#### [What to do]
What you return should be the complete data below, word for word, with no pictures in it.

#### [Data provided]

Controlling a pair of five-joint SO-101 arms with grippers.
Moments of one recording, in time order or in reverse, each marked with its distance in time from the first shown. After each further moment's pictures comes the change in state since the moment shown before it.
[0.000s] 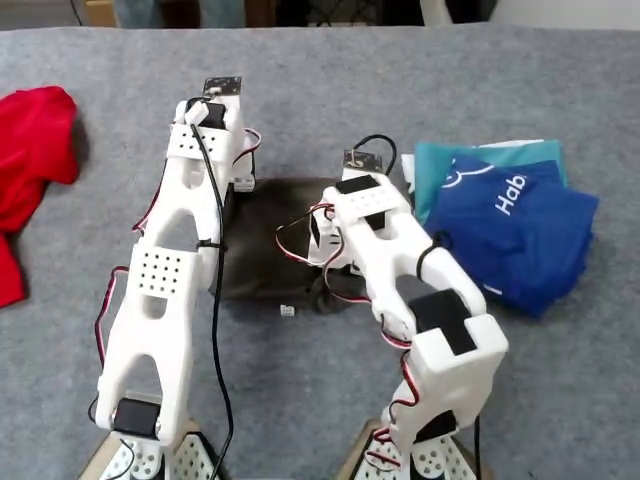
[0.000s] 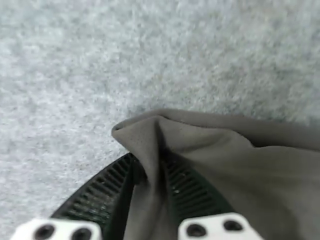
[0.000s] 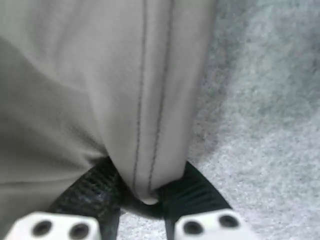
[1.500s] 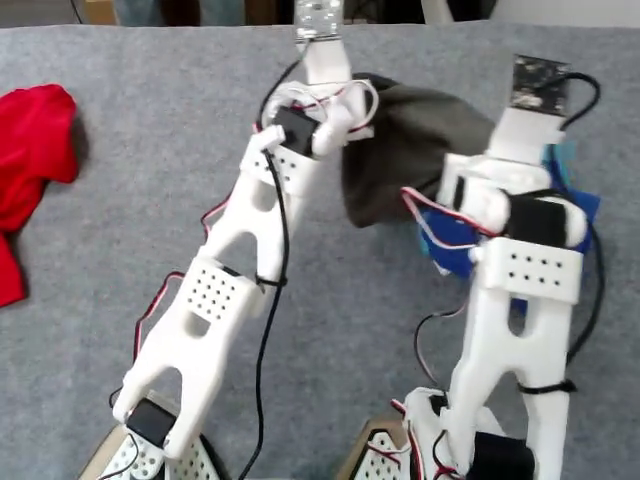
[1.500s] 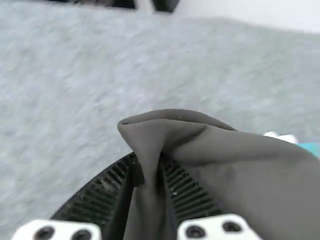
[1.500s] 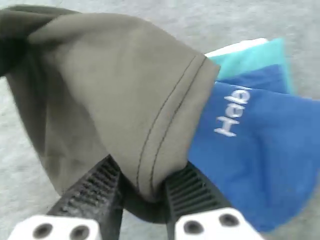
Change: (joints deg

#### [Response box]
Controlling a pair of five-joint SO-101 arms with grippers.
Moments of one recording, in time order or in reverse, each marked with its distance in time from the first shown. After each further moment's pictures comes the change in state since the moment shown before it.
[0.000s] 
[0.000s] 
[0.000s] 
[1.500s] 
[1.500s] 
[1.500s] 
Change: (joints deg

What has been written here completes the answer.